DIRECTIONS →
Up to and including the line containing "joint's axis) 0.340", set down each line of the entries below exactly, starting from the first, and leave out the rest.

INFORMATION SHOWN →
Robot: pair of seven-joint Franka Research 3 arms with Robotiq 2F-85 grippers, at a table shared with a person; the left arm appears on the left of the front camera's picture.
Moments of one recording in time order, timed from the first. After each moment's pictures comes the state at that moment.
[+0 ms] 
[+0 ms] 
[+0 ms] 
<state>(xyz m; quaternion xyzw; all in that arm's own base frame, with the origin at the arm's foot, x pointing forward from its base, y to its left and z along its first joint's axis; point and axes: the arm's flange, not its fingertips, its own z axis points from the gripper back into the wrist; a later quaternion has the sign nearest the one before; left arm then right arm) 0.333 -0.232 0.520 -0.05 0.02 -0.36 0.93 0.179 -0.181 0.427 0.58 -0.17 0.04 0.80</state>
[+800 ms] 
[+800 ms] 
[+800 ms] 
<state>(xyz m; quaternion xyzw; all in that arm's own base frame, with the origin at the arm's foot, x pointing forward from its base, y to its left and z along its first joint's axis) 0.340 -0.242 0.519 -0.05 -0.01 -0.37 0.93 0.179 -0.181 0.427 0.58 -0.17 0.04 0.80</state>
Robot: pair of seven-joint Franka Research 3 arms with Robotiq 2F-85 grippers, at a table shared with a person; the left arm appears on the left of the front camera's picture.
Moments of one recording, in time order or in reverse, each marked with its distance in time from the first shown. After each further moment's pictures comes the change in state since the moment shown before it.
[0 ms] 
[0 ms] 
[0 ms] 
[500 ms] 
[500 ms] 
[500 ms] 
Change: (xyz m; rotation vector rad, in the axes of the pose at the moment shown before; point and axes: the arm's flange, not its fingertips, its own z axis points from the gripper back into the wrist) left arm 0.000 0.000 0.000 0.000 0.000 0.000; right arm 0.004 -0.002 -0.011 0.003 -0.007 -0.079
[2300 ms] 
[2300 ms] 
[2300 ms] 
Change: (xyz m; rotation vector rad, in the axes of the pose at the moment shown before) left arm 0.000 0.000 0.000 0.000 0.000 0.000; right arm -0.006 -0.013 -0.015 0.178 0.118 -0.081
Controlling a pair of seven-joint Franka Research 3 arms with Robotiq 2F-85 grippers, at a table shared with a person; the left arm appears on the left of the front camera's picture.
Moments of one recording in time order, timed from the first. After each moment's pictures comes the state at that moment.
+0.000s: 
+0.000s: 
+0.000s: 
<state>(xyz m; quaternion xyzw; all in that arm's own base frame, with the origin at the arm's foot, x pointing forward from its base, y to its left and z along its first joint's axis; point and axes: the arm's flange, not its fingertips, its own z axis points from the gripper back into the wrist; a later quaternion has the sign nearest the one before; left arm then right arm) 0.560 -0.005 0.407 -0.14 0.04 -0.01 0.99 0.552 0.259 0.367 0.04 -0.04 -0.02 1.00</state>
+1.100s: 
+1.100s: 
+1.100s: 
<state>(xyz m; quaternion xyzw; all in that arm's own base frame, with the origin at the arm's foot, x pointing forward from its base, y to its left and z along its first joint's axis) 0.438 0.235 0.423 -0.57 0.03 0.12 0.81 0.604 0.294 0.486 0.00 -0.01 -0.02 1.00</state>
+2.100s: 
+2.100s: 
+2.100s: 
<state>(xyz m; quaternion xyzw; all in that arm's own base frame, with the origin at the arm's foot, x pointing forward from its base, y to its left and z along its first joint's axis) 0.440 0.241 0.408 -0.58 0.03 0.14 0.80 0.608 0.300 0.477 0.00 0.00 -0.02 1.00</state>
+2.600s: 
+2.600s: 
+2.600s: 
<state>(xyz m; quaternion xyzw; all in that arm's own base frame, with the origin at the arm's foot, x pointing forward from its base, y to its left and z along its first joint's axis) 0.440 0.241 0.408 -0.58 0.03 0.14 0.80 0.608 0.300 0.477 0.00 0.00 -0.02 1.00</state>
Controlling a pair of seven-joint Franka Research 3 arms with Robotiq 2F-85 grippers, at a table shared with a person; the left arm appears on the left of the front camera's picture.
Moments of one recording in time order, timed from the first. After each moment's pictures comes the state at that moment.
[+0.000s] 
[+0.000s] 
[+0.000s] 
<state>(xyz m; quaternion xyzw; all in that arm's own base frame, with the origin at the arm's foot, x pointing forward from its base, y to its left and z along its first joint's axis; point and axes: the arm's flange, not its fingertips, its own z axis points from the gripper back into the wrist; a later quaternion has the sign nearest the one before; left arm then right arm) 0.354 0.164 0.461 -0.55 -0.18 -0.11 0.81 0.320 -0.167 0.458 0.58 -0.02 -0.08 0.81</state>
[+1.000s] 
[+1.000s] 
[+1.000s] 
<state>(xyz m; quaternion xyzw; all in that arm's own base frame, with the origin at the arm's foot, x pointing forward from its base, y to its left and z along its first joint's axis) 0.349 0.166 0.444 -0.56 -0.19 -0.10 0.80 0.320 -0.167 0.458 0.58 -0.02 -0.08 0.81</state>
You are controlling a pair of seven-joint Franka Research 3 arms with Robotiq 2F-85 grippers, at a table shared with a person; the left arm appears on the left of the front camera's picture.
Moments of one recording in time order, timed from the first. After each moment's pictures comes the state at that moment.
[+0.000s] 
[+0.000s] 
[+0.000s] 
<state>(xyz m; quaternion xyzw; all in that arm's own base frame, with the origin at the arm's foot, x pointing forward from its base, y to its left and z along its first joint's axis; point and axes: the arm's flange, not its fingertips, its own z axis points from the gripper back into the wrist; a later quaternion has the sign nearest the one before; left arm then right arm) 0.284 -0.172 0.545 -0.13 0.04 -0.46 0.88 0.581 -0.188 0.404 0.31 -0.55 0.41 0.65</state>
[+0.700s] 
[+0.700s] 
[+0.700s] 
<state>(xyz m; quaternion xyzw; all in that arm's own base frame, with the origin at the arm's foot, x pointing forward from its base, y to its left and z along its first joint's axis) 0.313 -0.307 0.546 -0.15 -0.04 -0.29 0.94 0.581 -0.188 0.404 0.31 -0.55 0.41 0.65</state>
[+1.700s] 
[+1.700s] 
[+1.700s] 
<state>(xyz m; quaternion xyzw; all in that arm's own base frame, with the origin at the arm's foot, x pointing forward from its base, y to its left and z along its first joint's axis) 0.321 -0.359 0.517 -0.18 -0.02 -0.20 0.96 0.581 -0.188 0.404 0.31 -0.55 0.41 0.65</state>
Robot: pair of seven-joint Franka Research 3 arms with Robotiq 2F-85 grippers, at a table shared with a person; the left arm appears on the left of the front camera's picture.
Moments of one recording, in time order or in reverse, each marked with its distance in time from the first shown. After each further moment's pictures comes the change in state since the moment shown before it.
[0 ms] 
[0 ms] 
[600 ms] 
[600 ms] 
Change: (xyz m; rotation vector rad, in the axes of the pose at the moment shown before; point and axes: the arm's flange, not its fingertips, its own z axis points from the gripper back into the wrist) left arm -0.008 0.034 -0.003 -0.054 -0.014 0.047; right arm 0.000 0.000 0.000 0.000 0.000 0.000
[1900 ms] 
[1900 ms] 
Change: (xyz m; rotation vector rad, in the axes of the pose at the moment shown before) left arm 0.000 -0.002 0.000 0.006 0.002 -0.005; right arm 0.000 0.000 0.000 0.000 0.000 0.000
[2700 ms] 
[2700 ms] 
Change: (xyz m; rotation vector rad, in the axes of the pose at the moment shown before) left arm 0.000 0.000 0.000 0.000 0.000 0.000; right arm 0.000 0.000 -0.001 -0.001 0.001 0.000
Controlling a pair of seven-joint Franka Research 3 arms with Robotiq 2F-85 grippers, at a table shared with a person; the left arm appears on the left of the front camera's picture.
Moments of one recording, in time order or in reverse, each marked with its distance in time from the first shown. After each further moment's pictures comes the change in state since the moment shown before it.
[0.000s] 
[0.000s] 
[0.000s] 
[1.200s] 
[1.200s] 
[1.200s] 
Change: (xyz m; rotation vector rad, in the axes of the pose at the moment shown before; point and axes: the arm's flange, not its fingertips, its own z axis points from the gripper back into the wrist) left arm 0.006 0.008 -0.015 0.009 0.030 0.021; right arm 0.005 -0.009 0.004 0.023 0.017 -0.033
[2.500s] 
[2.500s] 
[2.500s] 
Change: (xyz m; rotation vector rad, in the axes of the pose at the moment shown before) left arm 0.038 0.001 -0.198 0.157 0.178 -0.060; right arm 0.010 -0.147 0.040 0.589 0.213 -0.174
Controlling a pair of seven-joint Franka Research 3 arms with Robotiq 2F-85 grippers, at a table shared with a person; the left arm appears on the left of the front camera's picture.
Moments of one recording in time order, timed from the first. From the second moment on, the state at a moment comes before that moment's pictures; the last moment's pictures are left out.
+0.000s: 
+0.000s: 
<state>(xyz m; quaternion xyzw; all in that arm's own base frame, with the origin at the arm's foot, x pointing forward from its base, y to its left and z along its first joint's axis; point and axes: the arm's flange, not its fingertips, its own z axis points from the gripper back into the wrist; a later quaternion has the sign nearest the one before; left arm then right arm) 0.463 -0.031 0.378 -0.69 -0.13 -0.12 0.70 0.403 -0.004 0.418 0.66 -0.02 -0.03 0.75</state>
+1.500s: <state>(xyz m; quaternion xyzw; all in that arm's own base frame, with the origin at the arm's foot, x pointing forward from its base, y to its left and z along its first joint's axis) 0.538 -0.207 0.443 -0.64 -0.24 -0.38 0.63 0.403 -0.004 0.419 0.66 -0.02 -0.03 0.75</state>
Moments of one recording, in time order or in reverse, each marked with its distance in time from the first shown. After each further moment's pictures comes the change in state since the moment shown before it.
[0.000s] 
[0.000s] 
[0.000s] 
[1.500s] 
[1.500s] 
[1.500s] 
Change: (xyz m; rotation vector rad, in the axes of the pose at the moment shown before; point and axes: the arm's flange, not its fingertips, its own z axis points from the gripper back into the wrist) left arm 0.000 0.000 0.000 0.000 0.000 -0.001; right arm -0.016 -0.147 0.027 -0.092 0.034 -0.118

ANSWER FOR THIS EXERCISE →
Robot: pair of seven-joint Franka Research 3 arms with Robotiq 2F-85 grippers, at a table shared with a person; the left arm appears on the left of the front camera's picture.
Moments of one recording in time order, timed from the first. After each moment's pictures comes the state at that moment.
[+0 ms] 
[+0 ms] 
[+0 ms] 
<state>(xyz m; quaternion xyzw; all in that arm's own base frame, with the origin at the arm's foot, x pointing forward from its base, y to its left and z along its first joint's axis; point and axes: the arm's flange, not its fingertips, its own z axis points from the gripper back into the wrist; a later quaternion has the sign nearest the one before; left arm then right arm) 0.333 -0.232 0.520 -0.05 0.02 -0.36 0.93 0.179 -0.181 0.427 0.58 -0.17 0.04 0.80</state>
[+800 ms] 
[+800 ms] 
[+800 ms] 
<state>(xyz m; quaternion xyzw; all in that arm's own base frame, with the origin at the arm's foot, x pointing forward from its base, y to its left and z along its first joint's axis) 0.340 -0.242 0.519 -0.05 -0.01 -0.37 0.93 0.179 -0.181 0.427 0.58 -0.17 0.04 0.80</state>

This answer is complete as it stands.